9.2. An early prediction example#

Predicting Heights#

A very early example of a prediction problem is Francis Galton’s attempts to understand the relationship between parent’s heights and the heights their children would grow to as adults. For clarity note that Galton was interested in heredity and promoted troubling ideas on eugenics. His particular concern was the notion that societies might become more mediocre (“regress to the mean”) over time without direct material incentives to avoid this. To be abundantly clear: while his methods are influential, we strongly reject his ideas about eugenics.

Galton’s theory was that the mid-parent height (essentially the mean of the mother’s and father’s height with an adjustment for the sex of the child) should be a excellent predictor of the child’s height. In particular, he assumed that the latter would be exactly proportional to the former. In other words: taller parents would have taller children, and every inch of extra parent height would add an extra inch to the child’s height.

Curiously, this is not what he found. Let’s load his data, and take a look.

import pandas as pd
import matplotlib.pyplot as plt
%matplotlib inline
import numpy as np

galton = pd.read_csv("data/galton_data.csv")
plt.scatter(galton["mid_parent"], galton["child"])
plt.xlabel("mid parent height")
plt.ylabel("child height")
plt.xlim(62,74)
plt.ylim(62,74)

x = np.insert(galton["mid_parent"].values, 0, 62)
x1 = np.append(x,74)
plt.plot(x1, x1, 'r')
plt.show()
../../_images/01_early_prediction_2_0.png

The red line is what Galton expected to see: it has a slope of 1. Notice that we added, via .insert and .append a couple of extra data points at the minimum and maximum of the plot, just so we could draw that line—but we didn’t change the underlying data.
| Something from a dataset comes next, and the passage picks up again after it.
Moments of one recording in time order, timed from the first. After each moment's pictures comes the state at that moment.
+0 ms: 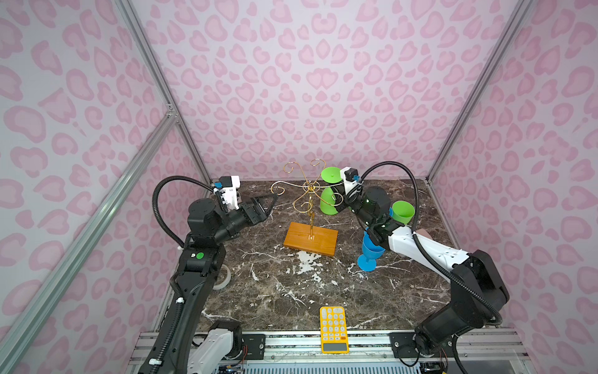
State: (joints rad) left arm -0.09 0.95 0.99 -0.14 0.68 -0.74; right arm 0.55 1.60 1.10 0.51 -0.08 0.01
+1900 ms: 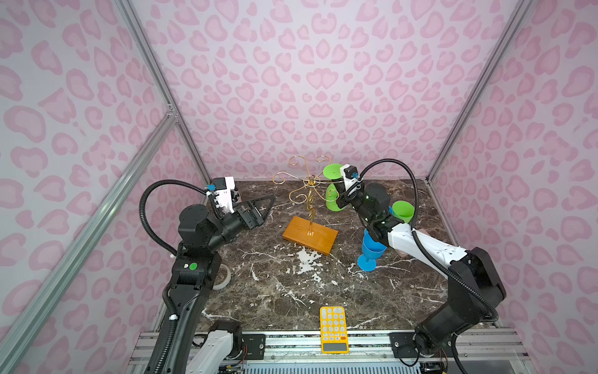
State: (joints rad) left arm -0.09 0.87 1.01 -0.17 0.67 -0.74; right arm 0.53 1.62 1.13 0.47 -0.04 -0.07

Given his expectations, what is surprising about the plot? Take a look at the same figure, but this time with two highlighted areas: one in green, one in purple.

galton_odd

Fig. 9.1 Galton’s figure with two highlighted areas#

What’s “odd” (from Galton’s perspective) about observations in those areas?

  • in the green part, we have children who are (much) taller than their parent’s heights would predict (if Galton was right)

  • in the purple part, we have children who are (much) shorter than their parent’s heights would predict (if Galton was right)

We will return to these ideas below in more detail, but on this version of the plot we include the actual (linear) best fit line through the data in blue. Notice that it has a shallower slope than in the case of Galton’s predicted relationship.

galton_true

Fig. 9.2 Galton’s figure with the linear best fit line in blue#

This makes sense insofar as, while we still expect taller parents to have taller children, it isn’t as strong a relationship as Galton hypothesized.